*THE PROBLEM*. Give the listing again, word for word.

*** Block opens ***

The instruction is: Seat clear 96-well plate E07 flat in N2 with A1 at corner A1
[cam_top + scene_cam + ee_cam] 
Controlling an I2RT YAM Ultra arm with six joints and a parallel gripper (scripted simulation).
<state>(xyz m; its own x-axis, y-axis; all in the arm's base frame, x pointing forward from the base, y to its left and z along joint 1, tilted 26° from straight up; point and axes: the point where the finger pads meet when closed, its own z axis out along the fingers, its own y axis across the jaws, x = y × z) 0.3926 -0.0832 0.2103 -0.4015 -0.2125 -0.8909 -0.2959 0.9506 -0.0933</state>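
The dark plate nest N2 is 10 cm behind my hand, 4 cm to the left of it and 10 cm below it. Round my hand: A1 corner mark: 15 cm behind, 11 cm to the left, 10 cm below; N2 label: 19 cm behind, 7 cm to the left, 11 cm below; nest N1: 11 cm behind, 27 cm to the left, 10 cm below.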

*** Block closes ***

*REPLY TO THE EXERCISE*.
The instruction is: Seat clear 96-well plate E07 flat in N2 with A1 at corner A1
[cam_top + scene_cam + ee_cam] 
Controlling an I2RT YAM Ultra arm with six joints and a parallel gripper (scripted simulation).
<state>(xyz m; its own x-axis, y-axis; all in the arm's base frame, x pointing forward from the base, y to its left and z along joint 1, tilted 26° from straight up; point and axes: the point where the finger pads meet when closed, its own z axis out along the fingers, its own y axis across the jaws, x = y × z) 0.3926 -0.0832 0.2103 -0.4015 -0.2125 -0.8909 -0.2959 0.9506 -0.0933</state>
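The dark plate nest N2 is 10 cm behind my hand, 4 cm to the left of it and 10 cm below it. Round my hand: A1 corner mark: 15 cm behind, 11 cm to the left, 10 cm below; N2 label: 19 cm behind, 7 cm to the left, 11 cm below; nest N1: 11 cm behind, 27 cm to the left, 10 cm below.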

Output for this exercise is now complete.